== Description of the task ==
Could you return every line of the material that contains the word "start"?

== Data provided ==

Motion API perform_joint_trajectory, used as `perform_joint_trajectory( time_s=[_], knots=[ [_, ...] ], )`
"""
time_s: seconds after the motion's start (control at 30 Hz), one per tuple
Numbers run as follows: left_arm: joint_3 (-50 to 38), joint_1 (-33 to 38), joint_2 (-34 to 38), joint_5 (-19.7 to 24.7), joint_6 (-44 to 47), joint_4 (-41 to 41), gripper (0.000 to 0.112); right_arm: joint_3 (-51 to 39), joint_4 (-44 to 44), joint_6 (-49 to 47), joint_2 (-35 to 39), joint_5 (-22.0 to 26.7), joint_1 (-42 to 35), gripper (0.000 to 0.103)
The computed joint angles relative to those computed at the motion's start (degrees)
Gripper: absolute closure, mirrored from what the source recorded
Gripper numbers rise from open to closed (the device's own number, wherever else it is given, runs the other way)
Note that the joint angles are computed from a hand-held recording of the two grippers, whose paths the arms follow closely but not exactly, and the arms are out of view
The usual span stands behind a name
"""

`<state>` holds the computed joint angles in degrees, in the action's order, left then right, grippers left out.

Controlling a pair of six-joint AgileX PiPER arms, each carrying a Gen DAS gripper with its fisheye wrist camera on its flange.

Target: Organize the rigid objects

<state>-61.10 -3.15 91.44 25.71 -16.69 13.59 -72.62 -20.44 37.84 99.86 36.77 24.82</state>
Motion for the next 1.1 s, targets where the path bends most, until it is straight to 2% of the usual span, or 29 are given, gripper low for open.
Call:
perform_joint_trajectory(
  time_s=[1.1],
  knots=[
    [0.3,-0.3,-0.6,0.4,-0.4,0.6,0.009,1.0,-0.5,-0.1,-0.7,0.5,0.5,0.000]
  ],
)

== Exercise solution ==
time_s: seconds after the motion's start (control at 30 Hz), one per tuple
The computed joint angles relative to those computed at the motion's start (degrees)

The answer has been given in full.